# [EXERCISE DETAILS]
These entries are to be set down again exactly.

# [DATA]

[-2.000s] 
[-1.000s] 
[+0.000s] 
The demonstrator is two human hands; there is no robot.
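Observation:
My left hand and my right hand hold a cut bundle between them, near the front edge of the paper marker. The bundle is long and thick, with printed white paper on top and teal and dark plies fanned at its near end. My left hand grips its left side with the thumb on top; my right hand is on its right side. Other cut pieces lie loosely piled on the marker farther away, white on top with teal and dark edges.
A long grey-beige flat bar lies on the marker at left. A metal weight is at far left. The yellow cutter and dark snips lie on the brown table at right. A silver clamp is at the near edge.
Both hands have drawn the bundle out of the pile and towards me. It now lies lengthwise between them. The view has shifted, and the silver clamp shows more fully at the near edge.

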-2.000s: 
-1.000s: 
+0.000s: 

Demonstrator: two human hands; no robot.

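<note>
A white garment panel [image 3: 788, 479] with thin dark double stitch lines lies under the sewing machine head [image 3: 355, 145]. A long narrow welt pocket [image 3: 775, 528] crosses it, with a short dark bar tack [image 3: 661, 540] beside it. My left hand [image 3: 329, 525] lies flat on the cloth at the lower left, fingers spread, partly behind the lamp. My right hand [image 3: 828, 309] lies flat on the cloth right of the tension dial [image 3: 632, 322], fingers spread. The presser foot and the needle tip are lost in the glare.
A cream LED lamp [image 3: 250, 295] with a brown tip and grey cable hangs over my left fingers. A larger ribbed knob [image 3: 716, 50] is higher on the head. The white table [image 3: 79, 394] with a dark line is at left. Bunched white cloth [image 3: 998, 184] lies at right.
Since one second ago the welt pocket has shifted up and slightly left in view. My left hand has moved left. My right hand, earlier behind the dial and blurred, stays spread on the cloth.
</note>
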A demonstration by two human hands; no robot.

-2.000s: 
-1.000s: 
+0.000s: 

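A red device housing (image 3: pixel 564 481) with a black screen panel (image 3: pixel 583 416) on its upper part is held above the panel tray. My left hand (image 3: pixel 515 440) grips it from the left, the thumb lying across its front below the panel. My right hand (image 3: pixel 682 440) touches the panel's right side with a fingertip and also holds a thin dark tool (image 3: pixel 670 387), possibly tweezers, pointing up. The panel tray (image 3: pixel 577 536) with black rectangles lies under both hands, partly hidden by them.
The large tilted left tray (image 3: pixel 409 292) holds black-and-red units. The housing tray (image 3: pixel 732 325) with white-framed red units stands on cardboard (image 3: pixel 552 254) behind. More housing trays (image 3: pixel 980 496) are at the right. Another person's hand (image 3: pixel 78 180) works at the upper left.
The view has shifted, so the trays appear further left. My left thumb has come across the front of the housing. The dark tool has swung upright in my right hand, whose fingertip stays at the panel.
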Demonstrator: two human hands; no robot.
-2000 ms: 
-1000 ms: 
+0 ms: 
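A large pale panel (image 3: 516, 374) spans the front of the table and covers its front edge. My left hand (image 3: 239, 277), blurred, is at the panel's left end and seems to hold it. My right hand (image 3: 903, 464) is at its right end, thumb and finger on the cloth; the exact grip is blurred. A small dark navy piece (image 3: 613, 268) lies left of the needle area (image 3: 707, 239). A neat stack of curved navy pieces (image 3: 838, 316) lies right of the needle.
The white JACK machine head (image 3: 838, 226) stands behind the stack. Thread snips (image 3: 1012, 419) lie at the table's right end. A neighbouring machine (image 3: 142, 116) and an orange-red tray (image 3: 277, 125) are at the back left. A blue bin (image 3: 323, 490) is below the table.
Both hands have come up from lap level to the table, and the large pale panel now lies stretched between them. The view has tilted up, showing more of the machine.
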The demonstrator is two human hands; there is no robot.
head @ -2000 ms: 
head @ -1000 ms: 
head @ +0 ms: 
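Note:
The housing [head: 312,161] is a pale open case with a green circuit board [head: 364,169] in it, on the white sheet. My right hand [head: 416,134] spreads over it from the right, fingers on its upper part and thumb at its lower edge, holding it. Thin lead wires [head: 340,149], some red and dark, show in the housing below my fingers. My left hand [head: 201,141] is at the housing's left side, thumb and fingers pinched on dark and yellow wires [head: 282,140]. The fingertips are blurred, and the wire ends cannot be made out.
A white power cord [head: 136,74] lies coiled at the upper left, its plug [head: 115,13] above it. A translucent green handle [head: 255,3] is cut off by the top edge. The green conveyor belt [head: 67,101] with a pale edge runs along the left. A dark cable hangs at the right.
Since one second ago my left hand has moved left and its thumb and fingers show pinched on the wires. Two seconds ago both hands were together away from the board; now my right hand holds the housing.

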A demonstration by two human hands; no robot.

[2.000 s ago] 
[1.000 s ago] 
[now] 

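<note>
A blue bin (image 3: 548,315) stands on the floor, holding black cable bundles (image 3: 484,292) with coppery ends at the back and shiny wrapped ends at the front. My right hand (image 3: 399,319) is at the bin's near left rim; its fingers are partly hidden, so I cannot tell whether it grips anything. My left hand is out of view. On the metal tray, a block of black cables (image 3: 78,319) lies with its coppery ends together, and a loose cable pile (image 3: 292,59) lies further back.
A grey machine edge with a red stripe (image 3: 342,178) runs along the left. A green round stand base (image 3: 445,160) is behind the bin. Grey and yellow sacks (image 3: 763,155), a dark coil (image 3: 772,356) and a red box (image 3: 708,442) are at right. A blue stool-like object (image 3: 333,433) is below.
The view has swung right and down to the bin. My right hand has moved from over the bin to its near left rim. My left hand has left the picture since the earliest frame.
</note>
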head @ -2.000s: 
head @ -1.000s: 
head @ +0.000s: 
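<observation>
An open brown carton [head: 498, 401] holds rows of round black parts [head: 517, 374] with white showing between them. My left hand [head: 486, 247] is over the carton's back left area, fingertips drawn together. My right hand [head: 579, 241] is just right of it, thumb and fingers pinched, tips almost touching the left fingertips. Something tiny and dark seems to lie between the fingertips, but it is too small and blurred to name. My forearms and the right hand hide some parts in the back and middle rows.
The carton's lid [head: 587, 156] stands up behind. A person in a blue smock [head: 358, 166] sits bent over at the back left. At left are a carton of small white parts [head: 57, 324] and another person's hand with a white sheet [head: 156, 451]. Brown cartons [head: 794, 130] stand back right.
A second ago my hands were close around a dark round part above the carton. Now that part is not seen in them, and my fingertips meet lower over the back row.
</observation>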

# [OUTPUT BELOW]
[-2.000s] 
[-1.000s] 
[+0.000s] 
The demonstrator is two human hands; there is no robot.
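Observation:
My left hand and my right hand hold a cut bundle between them, near the front edge of the paper marker. The bundle is long and thick, with printed white paper on top and teal and dark plies fanned at its near end. My left hand grips its left side with the thumb on top; my right hand is on its right side. Other cut pieces lie loosely piled on the marker farther away, white on top with teal and dark edges.
A long grey-beige flat bar lies on the marker at left. A metal weight is at far left. The yellow cutter and dark snips lie on the brown table at right. A silver clamp is at the near edge.
Both hands have drawn the bundle out of the pile and towards me. It now lies lengthwise between them. The view has shifted, and the silver clamp shows more fully at the near edge.
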
-2.000s: 
-1.000s: 
+0.000s: 

Demonstrator: two human hands; no robot.

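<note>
A white garment panel [image 3: 788, 479] with thin dark double stitch lines lies under the sewing machine head [image 3: 355, 145]. A long narrow welt pocket [image 3: 775, 528] crosses it, with a short dark bar tack [image 3: 661, 540] beside it. My left hand [image 3: 329, 525] lies flat on the cloth at the lower left, fingers spread, partly behind the lamp. My right hand [image 3: 828, 309] lies flat on the cloth right of the tension dial [image 3: 632, 322], fingers spread. The presser foot and the needle tip are lost in the glare.
A cream LED lamp [image 3: 250, 295] with a brown tip and grey cable hangs over my left fingers. A larger ribbed knob [image 3: 716, 50] is higher on the head. The white table [image 3: 79, 394] with a dark line is at left. Bunched white cloth [image 3: 998, 184] lies at right.
Since one second ago the welt pocket has shifted up and slightly left in view. My left hand has moved left. My right hand, earlier behind the dial and blurred, stays spread on the cloth.
</note>
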A demonstration by two human hands; no robot.

-2.000s: 
-1.000s: 
+0.000s: 

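A red device housing (image 3: pixel 564 481) with a black screen panel (image 3: pixel 583 416) on its upper part is held above the panel tray. My left hand (image 3: pixel 515 440) grips it from the left, the thumb lying across its front below the panel. My right hand (image 3: pixel 682 440) touches the panel's right side with a fingertip and also holds a thin dark tool (image 3: pixel 670 387), possibly tweezers, pointing up. The panel tray (image 3: pixel 577 536) with black rectangles lies under both hands, partly hidden by them.
The large tilted left tray (image 3: pixel 409 292) holds black-and-red units. The housing tray (image 3: pixel 732 325) with white-framed red units stands on cardboard (image 3: pixel 552 254) behind. More housing trays (image 3: pixel 980 496) are at the right. Another person's hand (image 3: pixel 78 180) works at the upper left.
The view has shifted, so the trays appear further left. My left thumb has come across the front of the housing. The dark tool has swung upright in my right hand, whose fingertip stays at the panel.
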Demonstrator: two human hands; no robot.
-2000 ms: 
-1000 ms: 
+0 ms: 
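A large pale panel (image 3: 516, 374) spans the front of the table and covers its front edge. My left hand (image 3: 239, 277), blurred, is at the panel's left end and seems to hold it. My right hand (image 3: 903, 464) is at its right end, thumb and finger on the cloth; the exact grip is blurred. A small dark navy piece (image 3: 613, 268) lies left of the needle area (image 3: 707, 239). A neat stack of curved navy pieces (image 3: 838, 316) lies right of the needle.
The white JACK machine head (image 3: 838, 226) stands behind the stack. Thread snips (image 3: 1012, 419) lie at the table's right end. A neighbouring machine (image 3: 142, 116) and an orange-red tray (image 3: 277, 125) are at the back left. A blue bin (image 3: 323, 490) is below the table.
Both hands have come up from lap level to the table, and the large pale panel now lies stretched between them. The view has tilted up, showing more of the machine.
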The demonstrator is two human hands; there is no robot.
head @ -2000 ms: 
head @ -1000 ms: 
head @ +0 ms: 
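Note:
The housing [head: 312,161] is a pale open case with a green circuit board [head: 364,169] in it, on the white sheet. My right hand [head: 416,134] spreads over it from the right, fingers on its upper part and thumb at its lower edge, holding it. Thin lead wires [head: 340,149], some red and dark, show in the housing below my fingers. My left hand [head: 201,141] is at the housing's left side, thumb and fingers pinched on dark and yellow wires [head: 282,140]. The fingertips are blurred, and the wire ends cannot be made out.
A white power cord [head: 136,74] lies coiled at the upper left, its plug [head: 115,13] above it. A translucent green handle [head: 255,3] is cut off by the top edge. The green conveyor belt [head: 67,101] with a pale edge runs along the left. A dark cable hangs at the right.
Since one second ago my left hand has moved left and its thumb and fingers show pinched on the wires. Two seconds ago both hands were together away from the board; now my right hand holds the housing.
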
A demonstration by two human hands; no robot.

[2.000 s ago] 
[1.000 s ago] 
[now] 

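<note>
A blue bin (image 3: 548,315) stands on the floor, holding black cable bundles (image 3: 484,292) with coppery ends at the back and shiny wrapped ends at the front. My right hand (image 3: 399,319) is at the bin's near left rim; its fingers are partly hidden, so I cannot tell whether it grips anything. My left hand is out of view. On the metal tray, a block of black cables (image 3: 78,319) lies with its coppery ends together, and a loose cable pile (image 3: 292,59) lies further back.
A grey machine edge with a red stripe (image 3: 342,178) runs along the left. A green round stand base (image 3: 445,160) is behind the bin. Grey and yellow sacks (image 3: 763,155), a dark coil (image 3: 772,356) and a red box (image 3: 708,442) are at right. A blue stool-like object (image 3: 333,433) is below.
The view has swung right and down to the bin. My right hand has moved from over the bin to its near left rim. My left hand has left the picture since the earliest frame.
</note>
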head @ -2.000s: 
head @ -1.000s: 
head @ +0.000s: 
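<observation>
An open brown carton [head: 498, 401] holds rows of round black parts [head: 517, 374] with white showing between them. My left hand [head: 486, 247] is over the carton's back left area, fingertips drawn together. My right hand [head: 579, 241] is just right of it, thumb and fingers pinched, tips almost touching the left fingertips. Something tiny and dark seems to lie between the fingertips, but it is too small and blurred to name. My forearms and the right hand hide some parts in the back and middle rows.
The carton's lid [head: 587, 156] stands up behind. A person in a blue smock [head: 358, 166] sits bent over at the back left. At left are a carton of small white parts [head: 57, 324] and another person's hand with a white sheet [head: 156, 451]. Brown cartons [head: 794, 130] stand back right.
A second ago my hands were close around a dark round part above the carton. Now that part is not seen in them, and my fingertips meet lower over the back row.
</observation>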

This answer requires no additional content.